Write out each entry below exactly; the images do not belong in your copy.
━━━ Entries shown
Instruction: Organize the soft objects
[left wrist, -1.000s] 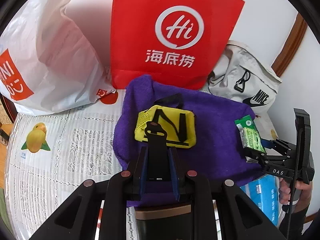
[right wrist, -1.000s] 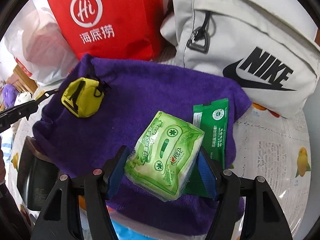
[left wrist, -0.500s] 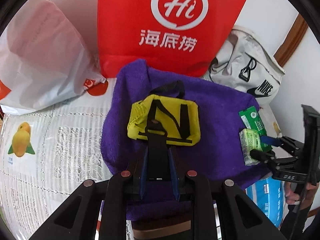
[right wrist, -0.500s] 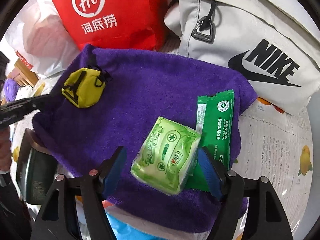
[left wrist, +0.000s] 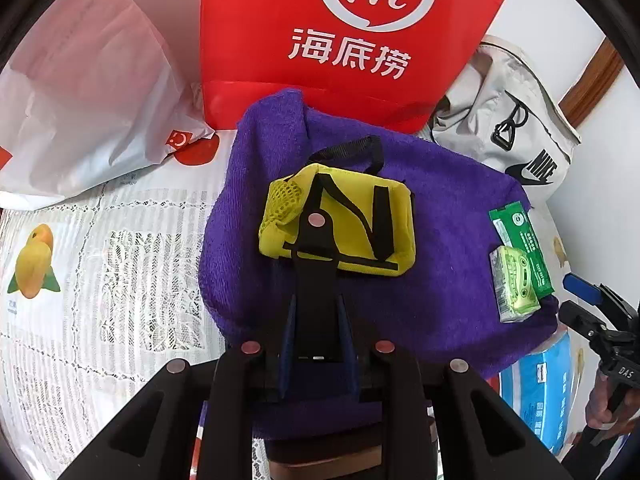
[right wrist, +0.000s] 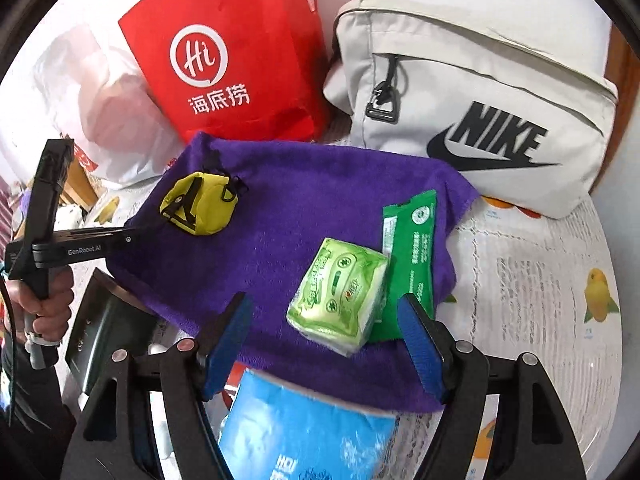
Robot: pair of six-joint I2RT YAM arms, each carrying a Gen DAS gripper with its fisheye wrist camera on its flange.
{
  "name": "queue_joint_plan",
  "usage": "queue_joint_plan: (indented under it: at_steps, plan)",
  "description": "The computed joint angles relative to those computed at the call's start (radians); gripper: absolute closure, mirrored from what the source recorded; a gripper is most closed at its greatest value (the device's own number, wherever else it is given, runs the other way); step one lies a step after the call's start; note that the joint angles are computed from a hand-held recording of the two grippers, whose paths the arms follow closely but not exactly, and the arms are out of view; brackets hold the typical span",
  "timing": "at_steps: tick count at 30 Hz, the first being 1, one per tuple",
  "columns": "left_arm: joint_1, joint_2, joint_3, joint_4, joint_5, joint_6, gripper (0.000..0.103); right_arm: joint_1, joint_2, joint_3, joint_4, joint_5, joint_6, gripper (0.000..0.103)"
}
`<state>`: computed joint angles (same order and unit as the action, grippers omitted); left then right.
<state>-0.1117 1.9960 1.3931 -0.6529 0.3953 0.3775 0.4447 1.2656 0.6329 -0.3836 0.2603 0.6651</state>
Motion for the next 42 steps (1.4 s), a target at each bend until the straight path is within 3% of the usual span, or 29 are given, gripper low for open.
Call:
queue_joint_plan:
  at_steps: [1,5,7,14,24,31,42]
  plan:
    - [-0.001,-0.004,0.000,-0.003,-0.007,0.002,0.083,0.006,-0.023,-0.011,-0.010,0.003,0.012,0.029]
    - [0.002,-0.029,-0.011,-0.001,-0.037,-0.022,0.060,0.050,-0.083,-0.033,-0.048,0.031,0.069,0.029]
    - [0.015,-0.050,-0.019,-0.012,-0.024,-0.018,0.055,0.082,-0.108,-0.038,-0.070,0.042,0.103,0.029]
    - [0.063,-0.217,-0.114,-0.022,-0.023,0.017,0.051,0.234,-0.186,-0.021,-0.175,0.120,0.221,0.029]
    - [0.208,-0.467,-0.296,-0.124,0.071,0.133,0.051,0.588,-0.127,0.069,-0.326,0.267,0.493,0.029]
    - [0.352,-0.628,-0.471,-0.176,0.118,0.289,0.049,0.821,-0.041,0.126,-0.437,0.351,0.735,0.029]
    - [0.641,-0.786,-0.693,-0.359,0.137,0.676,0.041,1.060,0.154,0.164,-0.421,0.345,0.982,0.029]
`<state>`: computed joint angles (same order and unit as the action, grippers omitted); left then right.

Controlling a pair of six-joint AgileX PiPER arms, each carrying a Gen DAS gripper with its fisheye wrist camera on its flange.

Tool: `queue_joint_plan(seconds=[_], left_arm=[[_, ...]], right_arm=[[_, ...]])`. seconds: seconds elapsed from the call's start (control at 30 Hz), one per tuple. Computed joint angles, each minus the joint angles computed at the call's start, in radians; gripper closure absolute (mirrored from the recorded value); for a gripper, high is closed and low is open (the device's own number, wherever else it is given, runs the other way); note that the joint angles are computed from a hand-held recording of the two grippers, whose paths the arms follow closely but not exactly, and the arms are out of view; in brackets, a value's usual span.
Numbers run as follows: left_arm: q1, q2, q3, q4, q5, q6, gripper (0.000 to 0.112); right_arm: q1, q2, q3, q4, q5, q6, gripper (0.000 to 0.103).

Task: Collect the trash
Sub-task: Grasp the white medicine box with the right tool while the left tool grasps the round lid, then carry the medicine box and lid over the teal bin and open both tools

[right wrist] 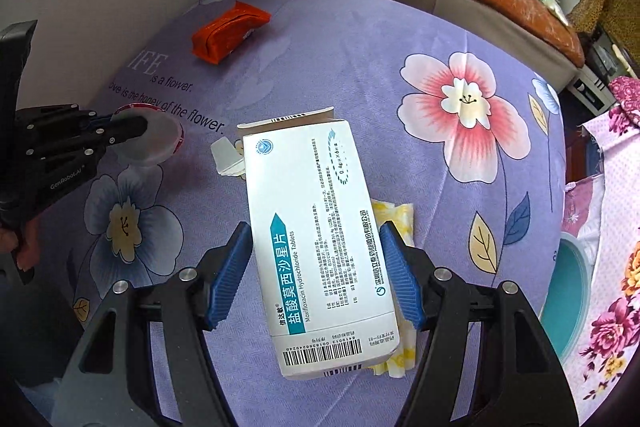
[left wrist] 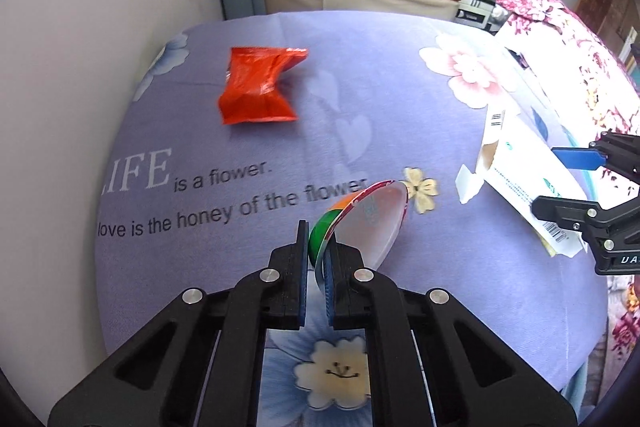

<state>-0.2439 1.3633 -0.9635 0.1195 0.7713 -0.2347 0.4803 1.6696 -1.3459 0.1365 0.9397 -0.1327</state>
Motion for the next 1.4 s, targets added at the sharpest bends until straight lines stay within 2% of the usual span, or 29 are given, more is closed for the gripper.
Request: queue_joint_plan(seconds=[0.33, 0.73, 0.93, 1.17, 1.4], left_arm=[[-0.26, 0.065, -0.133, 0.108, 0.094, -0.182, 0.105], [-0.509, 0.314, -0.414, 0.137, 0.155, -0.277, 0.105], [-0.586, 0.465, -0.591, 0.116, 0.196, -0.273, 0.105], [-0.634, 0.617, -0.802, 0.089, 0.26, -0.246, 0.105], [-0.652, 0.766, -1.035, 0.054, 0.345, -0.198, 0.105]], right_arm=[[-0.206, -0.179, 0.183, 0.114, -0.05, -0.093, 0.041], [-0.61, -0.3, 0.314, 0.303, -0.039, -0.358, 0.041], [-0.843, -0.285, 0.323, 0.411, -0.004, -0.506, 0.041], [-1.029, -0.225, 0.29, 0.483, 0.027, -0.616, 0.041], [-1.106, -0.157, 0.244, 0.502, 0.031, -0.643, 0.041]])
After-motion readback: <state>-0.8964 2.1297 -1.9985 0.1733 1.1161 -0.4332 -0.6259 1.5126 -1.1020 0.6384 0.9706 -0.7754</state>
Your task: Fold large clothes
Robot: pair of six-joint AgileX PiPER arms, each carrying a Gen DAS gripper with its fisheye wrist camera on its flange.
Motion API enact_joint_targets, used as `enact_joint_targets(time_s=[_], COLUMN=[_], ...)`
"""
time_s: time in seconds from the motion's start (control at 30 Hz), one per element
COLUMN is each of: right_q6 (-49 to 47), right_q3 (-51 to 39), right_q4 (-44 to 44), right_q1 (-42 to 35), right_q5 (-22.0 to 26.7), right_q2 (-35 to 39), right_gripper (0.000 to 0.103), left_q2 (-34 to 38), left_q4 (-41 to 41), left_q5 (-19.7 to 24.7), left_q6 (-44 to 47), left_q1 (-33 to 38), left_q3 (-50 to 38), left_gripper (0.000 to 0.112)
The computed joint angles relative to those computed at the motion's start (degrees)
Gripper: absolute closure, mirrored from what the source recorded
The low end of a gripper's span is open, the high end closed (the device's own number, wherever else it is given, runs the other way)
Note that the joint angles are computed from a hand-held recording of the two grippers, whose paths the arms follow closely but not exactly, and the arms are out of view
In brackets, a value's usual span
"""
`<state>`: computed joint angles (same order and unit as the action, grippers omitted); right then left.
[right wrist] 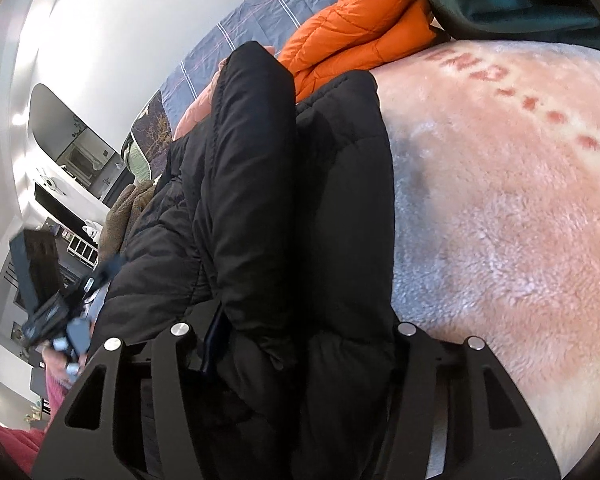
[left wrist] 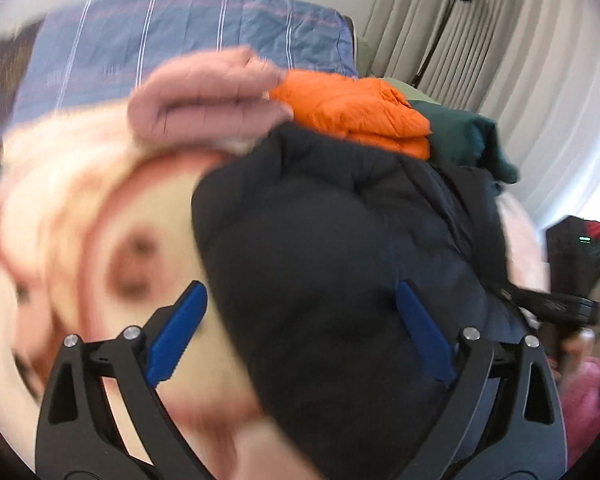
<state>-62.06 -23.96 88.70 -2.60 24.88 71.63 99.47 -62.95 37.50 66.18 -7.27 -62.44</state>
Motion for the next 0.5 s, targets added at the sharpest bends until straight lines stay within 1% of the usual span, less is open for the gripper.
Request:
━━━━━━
* [Exercise output]
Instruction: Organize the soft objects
[left wrist, -1.000s] 
[right wrist, -1.000s] 
[left wrist, -0.500s] 
[right wrist, -0.500s] 
[left wrist, +0.000s] 
[right wrist, +0.000s] 
Robot: pair of six-joint I2RT YAM arms, each carrying a Gen DAS gripper with its fisheye wrist camera on its flange.
{
  "name": "queue_joint_plan",
  "usage": "queue_joint_plan: (indented under it: at_steps, plan)",
  "description": "The computed joint angles relative to those computed at the call's start (radians); gripper: absolute closure, mirrored from what the source recorded; a gripper is most closed at its greatest value (the device's own number, wherever else it is given, runs the other way); step one lies a step after the call's start; note that the joint angles are computed from a hand-held recording of the two grippers, whose paths the arms follow closely but not exactly, and the arms are out of view; brackets hold the typical span",
  "timing": "at_steps: tick count at 30 Hz, the first being 1, one per tuple",
  "columns": "left_arm: joint_1, joint_2, joint_3, joint_4, joint_5, joint_6, gripper (0.000..0.103); right_arm: joint_1, joint_2, joint_3, joint_4, joint_5, joint_6, gripper (0.000..0.103)"
}
`<state>`: computed joint angles (same order and unit as the action, grippers omitted); left then right.
<state>-0.1117 1.9960 1.3931 -0.6529 0.3953 0.3775 0.4447 1.2656 0.6329 -0.3836 0.2603 0.6651</state>
Motion for the next 42 steps (1.4 s), a target at each bend until the straight path is within 3% of the usual span, or 29 are given, gripper low for open.
Call:
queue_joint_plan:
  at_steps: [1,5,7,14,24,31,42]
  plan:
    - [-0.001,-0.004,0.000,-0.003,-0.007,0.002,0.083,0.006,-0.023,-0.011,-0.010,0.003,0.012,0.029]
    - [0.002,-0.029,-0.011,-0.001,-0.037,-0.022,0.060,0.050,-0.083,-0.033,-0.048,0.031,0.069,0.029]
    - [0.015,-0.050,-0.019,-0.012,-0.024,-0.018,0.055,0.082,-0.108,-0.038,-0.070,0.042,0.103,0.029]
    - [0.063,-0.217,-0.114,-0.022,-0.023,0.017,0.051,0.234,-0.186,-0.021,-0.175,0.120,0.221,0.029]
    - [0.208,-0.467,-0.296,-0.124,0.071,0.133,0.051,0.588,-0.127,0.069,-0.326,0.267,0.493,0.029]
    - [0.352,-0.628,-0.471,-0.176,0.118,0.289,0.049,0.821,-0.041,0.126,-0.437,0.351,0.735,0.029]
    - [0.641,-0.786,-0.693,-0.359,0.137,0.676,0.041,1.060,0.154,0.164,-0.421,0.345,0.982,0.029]
`<state>`: computed joint angles (same order and unit as the action, grippers omitted); left then right.

Controlling a pair of six-joint AgileX PiPER arms, each carrying a Gen DAS gripper with its fisheye wrist camera on its flange.

Tool: `queue_joint_plan(seconds=[_], left_arm=[[_, ...]], right_arm=[[_, ...]])`. seconds: seconds elapsed from the call's start (control at 30 Hz), one per tuple. Computed joint angles, each minus the joint angles computed at the call's start, in radians; gripper closure absolute (mirrored from the recorded value); for a gripper, high is closed and low is open (the device's own number, wherever else it is given, runs the other way); note that the joint angles are computed from a hand-held recording of the two grippers, whose paths the arms follow closely but not exactly, and the arms are out of view; in brackets, a value's usual span.
Numbers run as follows: left_arm: q1, q2, q3, q4, q5, q6, gripper (0.000 to 0.112); right_arm: q1, q2, q3, q4, q5, q6, gripper (0.000 to 0.103).

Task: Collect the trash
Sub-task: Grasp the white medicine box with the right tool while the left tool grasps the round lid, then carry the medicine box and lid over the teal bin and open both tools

[right wrist] 
[left wrist] 

<state>-0.2439 1.3633 -0.9635 0.1195 0.7713 -0.2347 0.4803 1.6696 -1.3459 0.1365 0.9397 -0.1327</state>
Motion for the next 1.4 s, targets added at the sharpest bends until straight lines stay within 2% of the usual span, or 29 are given, more is closed for the gripper.
Request: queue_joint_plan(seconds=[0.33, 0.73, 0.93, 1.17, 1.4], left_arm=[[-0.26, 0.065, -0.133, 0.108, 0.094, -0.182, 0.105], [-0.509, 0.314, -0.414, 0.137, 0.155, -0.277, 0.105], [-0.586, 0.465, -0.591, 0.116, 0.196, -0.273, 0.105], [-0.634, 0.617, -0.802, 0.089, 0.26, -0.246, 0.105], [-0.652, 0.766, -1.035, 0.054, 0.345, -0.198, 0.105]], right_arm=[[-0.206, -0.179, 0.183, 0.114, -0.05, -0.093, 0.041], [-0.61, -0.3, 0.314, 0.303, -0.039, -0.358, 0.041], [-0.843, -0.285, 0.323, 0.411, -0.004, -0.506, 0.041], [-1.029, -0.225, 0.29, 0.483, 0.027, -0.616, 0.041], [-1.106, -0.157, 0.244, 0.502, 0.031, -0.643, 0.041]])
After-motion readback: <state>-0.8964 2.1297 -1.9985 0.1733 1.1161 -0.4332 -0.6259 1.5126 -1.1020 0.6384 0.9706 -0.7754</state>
Your task: Fold large clothes
Robot: pair of six-joint AgileX PiPER arms, each carrying a Gen DAS gripper with its fisheye wrist camera on its flange.
Motion API enact_joint_targets, used as `enact_joint_targets(time_s=[_], COLUMN=[_], ...)`
"""
time_s: time in seconds from the motion's start (control at 30 Hz), one per element
COLUMN is each of: right_q6 (-49 to 47), right_q3 (-51 to 39), right_q4 (-44 to 44), right_q1 (-42 to 35), right_q5 (-22.0 to 26.7), right_q2 (-35 to 39), right_gripper (0.000 to 0.103), left_q2 (-34 to 38), left_q4 (-41 to 41), left_q5 (-19.7 to 24.7), left_q6 (-44 to 47), left_q1 (-33 to 38), left_q3 (-50 to 38), left_gripper (0.000 to 0.112)
The computed joint angles relative to those computed at the motion's start (degrees)
Gripper: absolute closure, mirrored from what the source recorded
The low end of a gripper's span is open, the high end closed (the device's own number, wherever else it is given, runs the other way)
Note that the joint angles are computed from a hand-held recording of the two grippers, whose paths the arms follow closely but not exactly, and the arms are out of view
In brackets, a value's usual span
"""
`<state>`: computed joint angles (same order and unit as the action, grippers omitted); right then left.
[right wrist] 
[left wrist] 
<state>-62.06 -23.96 88.70 -2.60 24.88 71.63 99.47 -62.95 37.50 66.18 -7.27 -62.44</state>
Motion for the next 0.5 s, targets added at the sharpest bends until straight lines stay within 1% of the usual span, less is open for the gripper.
Request:

For this exercise, nothing more is required.